После того, как мы посетили Монастырь Святого Креста в Омодосе и хорошо провели время за поздним обедом в уютном ресторане, мы выдвинулись в путь в гостиницу. Однако здесь с нами стали происходить чудеса: каким-то образом навигатор сменил маршрут и увел нас на старые горные серпантины в места, которые мы не проезжали на пути в Омодос, а затем и вовсе телефоны потеряли связь.

За горными холмами вдали струились багровые лучи заходящего солнца, они подсвечивали черные волны гор алым и бледно-розовым, как будто прожигали их насквозь. Темнело еще довольно рано, и тихие равнины в ущельях гор, и безлюдные скалы – все, казалось, дышало предчувствием нисходящей на землю ночи.

Меж тем мы плутали наощупь меж деревушек и городов, не понимая, как нас угораздило заблудиться. Яна была за рулем, а я подсказывал ей, но, по-видимому, все время ошибался. Я включал и выключал телефоны, но толку не было: связи по-прежнему не было. Мимо проплывавшие горные деревушки казались безлюдными, хотя за плотными шторами многих окон горел свет; люди почти не появлялись на улицах после захода солнца, а если и появлялись, то они с опаской и какой-то странной отчужденностью взирали на нас. Мы были для них чужаками, и ни тени приветливости, свойственной киприотам, работавшим в туристических зонах, не было на их лицах.
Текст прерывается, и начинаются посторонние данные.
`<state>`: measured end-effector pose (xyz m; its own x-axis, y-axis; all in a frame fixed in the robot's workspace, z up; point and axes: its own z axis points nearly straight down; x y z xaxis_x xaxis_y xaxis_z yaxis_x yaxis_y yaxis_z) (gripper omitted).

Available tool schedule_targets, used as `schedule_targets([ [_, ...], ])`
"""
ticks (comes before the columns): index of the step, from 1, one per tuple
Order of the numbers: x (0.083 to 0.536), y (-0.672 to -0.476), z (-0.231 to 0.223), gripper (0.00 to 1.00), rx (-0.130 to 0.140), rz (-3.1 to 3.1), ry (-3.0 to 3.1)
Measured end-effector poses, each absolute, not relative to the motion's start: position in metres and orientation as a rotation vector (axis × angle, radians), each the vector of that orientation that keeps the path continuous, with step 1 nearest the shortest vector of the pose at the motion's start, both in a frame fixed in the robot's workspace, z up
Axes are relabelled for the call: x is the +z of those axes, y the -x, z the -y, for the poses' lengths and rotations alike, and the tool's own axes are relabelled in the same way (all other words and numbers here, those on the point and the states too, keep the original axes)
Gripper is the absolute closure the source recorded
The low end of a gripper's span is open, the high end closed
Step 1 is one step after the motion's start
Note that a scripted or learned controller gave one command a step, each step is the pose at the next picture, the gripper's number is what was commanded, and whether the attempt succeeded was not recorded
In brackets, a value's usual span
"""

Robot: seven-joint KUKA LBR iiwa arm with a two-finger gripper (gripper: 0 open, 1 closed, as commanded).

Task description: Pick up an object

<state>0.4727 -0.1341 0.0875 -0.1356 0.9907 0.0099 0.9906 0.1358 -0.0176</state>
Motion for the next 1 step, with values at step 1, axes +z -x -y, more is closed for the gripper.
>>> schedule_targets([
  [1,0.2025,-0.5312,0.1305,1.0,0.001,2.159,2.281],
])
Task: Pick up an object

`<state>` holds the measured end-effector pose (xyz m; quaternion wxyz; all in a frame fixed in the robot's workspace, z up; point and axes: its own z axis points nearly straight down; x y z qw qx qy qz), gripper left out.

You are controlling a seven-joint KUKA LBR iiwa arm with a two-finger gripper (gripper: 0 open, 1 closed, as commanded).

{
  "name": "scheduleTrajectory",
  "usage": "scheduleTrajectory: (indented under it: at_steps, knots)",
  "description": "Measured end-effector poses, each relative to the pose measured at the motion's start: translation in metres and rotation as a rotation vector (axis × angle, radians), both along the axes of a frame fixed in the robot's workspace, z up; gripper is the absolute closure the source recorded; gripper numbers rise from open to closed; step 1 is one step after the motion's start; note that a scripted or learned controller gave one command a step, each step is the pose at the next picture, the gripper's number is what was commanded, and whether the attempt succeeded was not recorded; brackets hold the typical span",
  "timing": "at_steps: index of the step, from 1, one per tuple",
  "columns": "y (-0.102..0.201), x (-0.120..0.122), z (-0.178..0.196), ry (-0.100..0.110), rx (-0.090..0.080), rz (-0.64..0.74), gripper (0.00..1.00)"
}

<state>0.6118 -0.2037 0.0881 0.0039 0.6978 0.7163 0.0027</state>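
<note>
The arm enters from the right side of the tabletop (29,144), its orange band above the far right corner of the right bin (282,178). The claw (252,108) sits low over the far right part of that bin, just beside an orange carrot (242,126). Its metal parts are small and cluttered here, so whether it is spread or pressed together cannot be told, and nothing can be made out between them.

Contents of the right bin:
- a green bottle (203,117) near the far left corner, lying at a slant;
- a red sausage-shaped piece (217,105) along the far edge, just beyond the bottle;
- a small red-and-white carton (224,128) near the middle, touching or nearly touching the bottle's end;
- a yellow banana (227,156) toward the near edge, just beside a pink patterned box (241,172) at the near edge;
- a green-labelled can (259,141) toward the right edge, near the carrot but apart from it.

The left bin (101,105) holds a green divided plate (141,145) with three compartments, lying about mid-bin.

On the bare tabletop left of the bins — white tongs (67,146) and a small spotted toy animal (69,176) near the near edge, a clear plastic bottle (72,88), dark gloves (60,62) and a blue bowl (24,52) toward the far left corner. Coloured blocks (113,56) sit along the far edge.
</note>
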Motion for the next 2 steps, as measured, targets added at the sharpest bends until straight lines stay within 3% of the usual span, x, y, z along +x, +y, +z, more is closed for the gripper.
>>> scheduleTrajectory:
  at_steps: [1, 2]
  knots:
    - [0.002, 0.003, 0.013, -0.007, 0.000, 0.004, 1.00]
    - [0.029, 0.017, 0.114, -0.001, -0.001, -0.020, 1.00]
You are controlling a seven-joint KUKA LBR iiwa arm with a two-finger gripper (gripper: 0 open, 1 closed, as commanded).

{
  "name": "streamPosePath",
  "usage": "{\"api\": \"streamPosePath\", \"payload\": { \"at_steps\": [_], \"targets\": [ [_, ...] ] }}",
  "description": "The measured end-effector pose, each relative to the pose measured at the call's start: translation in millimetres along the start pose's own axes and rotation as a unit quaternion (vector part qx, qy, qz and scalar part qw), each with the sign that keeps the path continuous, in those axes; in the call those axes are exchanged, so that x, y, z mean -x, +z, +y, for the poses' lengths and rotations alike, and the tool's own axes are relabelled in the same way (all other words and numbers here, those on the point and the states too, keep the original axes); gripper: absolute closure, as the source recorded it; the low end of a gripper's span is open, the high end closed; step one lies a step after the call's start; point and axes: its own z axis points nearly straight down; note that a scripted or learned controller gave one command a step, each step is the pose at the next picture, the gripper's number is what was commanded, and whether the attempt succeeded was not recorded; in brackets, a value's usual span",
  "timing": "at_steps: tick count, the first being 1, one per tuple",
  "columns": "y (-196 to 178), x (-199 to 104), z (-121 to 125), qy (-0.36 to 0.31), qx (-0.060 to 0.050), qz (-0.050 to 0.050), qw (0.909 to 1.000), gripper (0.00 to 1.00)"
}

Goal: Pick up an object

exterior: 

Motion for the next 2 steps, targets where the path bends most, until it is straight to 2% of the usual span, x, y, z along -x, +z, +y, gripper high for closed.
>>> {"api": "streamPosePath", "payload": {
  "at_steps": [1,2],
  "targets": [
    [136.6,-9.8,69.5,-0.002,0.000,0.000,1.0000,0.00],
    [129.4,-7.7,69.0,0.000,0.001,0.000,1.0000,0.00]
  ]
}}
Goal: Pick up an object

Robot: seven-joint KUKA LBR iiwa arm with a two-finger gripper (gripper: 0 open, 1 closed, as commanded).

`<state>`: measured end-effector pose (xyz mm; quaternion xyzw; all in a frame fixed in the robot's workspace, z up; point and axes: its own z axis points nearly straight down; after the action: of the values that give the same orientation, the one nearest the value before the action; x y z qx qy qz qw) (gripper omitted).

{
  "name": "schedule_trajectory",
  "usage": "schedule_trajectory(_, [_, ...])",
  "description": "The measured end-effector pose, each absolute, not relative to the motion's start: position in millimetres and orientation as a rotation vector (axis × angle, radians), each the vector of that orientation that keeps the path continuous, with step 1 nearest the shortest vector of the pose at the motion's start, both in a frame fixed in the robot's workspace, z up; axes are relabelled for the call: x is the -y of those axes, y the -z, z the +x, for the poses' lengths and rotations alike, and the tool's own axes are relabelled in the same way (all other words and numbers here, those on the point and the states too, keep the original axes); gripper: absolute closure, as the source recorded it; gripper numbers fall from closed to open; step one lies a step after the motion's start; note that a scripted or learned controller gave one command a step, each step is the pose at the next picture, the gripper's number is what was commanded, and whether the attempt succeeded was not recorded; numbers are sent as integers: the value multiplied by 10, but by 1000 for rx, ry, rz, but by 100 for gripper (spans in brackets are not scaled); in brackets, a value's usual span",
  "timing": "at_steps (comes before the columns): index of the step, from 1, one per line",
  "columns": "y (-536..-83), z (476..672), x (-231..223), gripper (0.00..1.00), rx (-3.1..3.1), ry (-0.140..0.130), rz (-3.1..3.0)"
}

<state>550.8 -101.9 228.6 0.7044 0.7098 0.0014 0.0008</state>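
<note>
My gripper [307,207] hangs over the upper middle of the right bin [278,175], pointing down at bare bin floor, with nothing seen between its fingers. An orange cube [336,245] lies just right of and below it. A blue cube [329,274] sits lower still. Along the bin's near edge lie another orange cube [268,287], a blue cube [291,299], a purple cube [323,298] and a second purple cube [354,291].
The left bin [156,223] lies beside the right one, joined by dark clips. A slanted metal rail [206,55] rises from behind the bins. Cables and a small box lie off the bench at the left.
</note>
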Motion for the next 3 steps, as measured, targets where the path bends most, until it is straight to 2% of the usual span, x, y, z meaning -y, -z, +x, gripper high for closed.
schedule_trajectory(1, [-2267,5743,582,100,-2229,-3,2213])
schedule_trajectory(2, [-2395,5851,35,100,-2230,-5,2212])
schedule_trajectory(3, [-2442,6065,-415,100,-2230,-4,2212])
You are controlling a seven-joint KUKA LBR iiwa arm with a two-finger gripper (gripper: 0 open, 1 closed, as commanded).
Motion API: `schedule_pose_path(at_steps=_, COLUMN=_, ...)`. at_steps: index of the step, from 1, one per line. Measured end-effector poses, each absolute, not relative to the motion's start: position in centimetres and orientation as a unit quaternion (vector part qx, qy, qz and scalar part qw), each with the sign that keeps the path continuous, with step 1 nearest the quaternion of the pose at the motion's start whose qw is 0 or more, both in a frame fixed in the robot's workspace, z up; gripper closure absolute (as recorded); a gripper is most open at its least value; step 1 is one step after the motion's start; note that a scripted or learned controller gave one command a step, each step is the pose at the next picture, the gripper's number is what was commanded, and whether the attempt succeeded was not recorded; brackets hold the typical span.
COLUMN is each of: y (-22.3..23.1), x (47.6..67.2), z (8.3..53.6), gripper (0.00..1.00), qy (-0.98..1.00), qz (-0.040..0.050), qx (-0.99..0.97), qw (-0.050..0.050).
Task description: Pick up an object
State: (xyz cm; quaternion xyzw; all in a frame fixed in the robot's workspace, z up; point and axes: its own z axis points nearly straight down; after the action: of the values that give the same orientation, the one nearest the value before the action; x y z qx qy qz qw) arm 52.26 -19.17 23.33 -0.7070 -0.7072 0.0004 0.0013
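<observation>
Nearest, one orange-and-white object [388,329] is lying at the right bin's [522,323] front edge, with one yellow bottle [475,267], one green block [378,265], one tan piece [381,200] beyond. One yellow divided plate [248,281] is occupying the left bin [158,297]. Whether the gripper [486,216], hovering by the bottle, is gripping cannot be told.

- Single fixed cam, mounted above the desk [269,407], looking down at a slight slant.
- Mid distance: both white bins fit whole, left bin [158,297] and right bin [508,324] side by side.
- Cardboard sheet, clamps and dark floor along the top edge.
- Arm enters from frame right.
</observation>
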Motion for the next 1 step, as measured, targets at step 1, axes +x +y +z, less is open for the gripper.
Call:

– Если мы через час не выедем на трассу и не найдем заправку, у нас кончится бензин, и тогда все! – Голос Яны прозвучал на удивление довольно спокойно.

– Не переживай, выедем.

– А если не выедем?

– Заночуем в машине. А утром будем искать деревушку, где нам помогут.

– Ага, вообще-то ночью здесь довольно холодно.

Меня удивило, но Яна, произносившая эти слова, не теряла самообладания, будто все происходило не с ней самой, а с кем-то вымышленным, и было не наяву. Даже я, казалось, нервничал, но она оставалась образцом спокойствия. Открытие это резануло где-то глубоко под сердцем, странности и противоречия в ее поведении все более терзали меня, казалось, я не знал настоящую, подлинную Яну ни на половину, ни даже на треть.